Parallel patterns of cognitive aging in marmosets and macaques

Abstract

As humans age, some experience cognitive impairment while others do not. When impairment does occur, it is not expressed uniformly across cognitive domains and varies in severity across individuals. Translationally relevant model systems are critical for understanding the neurobiological drivers of this variability, which is essential to uncovering the mechanisms underlying the brain's susceptibility to the effects of aging. As such, non-human primates are particularly important due to shared behavioral, neuroanatomical, and age-related neuropathological features with humans. For many decades, macaque monkeys have served as the primary non-human primate model for studying the neurobiology of cognitive aging. More recently, the common marmoset has emerged as an advantageous model for this work due to its short lifespan that facilitates longitudinal studies. Despite their growing popularity as a model, whether marmosets exhibit patterns of age-related cognitive impairment comparable to those observed in macaques and humans remains unexplored. To address this major limitation for the development and evaluation of the marmoset as a model of cognitive aging, we directly compared working memory ability as a function of age in macaques and marmosets on the identical working memory task. Our results demonstrate that marmosets and macaques exhibit remarkably similar age-related working memory deficits, highlighting the value of the marmoset as a model for cognitive aging research within the neuroscience community.

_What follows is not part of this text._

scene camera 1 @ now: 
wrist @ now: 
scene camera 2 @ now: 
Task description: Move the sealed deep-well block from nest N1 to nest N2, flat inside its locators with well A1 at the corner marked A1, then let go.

Keywords: aging; cognitive impairment; comparative cognition; macaque; marmoset; monkey; non-human primate; working memory.

Figure 1.

Age-dependent impairment in performance on the DRST in macaques and marmosets. A) Depiction of a single DRST trial. B) Marmoset and C) macaque individual learning curves. Each line denotes an individual animal, with color indicating the age during testing. The dashed black line represents chance level performance. Correlations show that increasing macaque (red) and marmoset (blue) age is associated with D) more trials needed to perform above chance in the Novice Phase, E) reduced maximum learning rates in the Learning Phase, and F) smaller working memory capacity. When averaging across ages, no interspecies differences were observed in G) trials to above-chance performance, H) maximum learning rates, or I) working memory capacity. Each circle in D-F represents one individual. Ages in D-F correspond to the age at the time of assessment. Black circles in boxplots in G-I represent outliers.

Figure 2.

Error patterns related to age and trial difficulty level. A) Increased age is correlated with committing a larger number of errors before reaching the performance criterion in the DNMS section of the DRST for both macaques (red) and marmosets (blue). B) There were no significant species-specific differences in errors to reach the criterion. Similar patterns were identified in trials to criterion with C) increased age associated with requiring more trials needed to reach criterion. D) There were no significant interspecies differences in the number of trials to criterion. E) Reduction in perseverative errors across Novice, Learner, and Expert Phases in both species. F) Concurrent increase in primacy errors observed through these Phases for both macaques and marmosets. G) There were significant associations between increasing age and more trials to transition from predominantly perseverative to predominantly primacy errors for macaques (red) and marmosets (blue). H) During the Expert Phase, macaques more frequently misidentified remote (higher n-back) stimuli as novel compared to recent stimuli (lower n-back), suggesting retroactive interference. I) Marmosets exhibit a similar pattern during the Expert Phase, also suggesting vulnerability to retroactive interference; mean ± SEM, *p < 0.05.

Figure 3.

Choice latencies change as a function of DRST Phase and Trial Difficulty Level. Changes in A) correct choice latencies and B) incorrect choice latencies across the Novice, Learner, and Expert Phases for macaques (red) and marmosets (blue). Latencies decreased with increased task experience. In the Expert Phase, significant positive Spearman’s correlations were observed between trial difficulty level and C) correct choice latencies and D) incorrect choice latencies, reflecting increased cognitive load on more challenging portions of trials. mean ± SEM, *p < 0.05.

Figure 4.

Delay-related effects on DRST performance. Marmosets (blue) show significant delay-dependent decreased DRST performance, whereas macaques (red) do not. Also, macaques have significantly higher performance than marmosets at delays longer than 2 seconds. These results are seen on several measures of performance including A) average Final Span Length, B) accuracy on the DNMS (TDL2) portion of the DRST, and C) accuracy on TDL3 trials. D) On TDL3 trials, marmosets’ perseverative errors increased in a delay-dependent manner, whereas macaque perseverative errors remained consistent across varying delays. E) Marmosets’ primacy error rate showed a corresponding delay-dependent decrease, and macaque primacy errors remained consistent across the varying delays. Lightly shaded lines in A-C depict individual animal performance as a function of delay. Bold colored lines in A-C depict species average performance as a function of delay. mean ± SEM, *p < 0.05.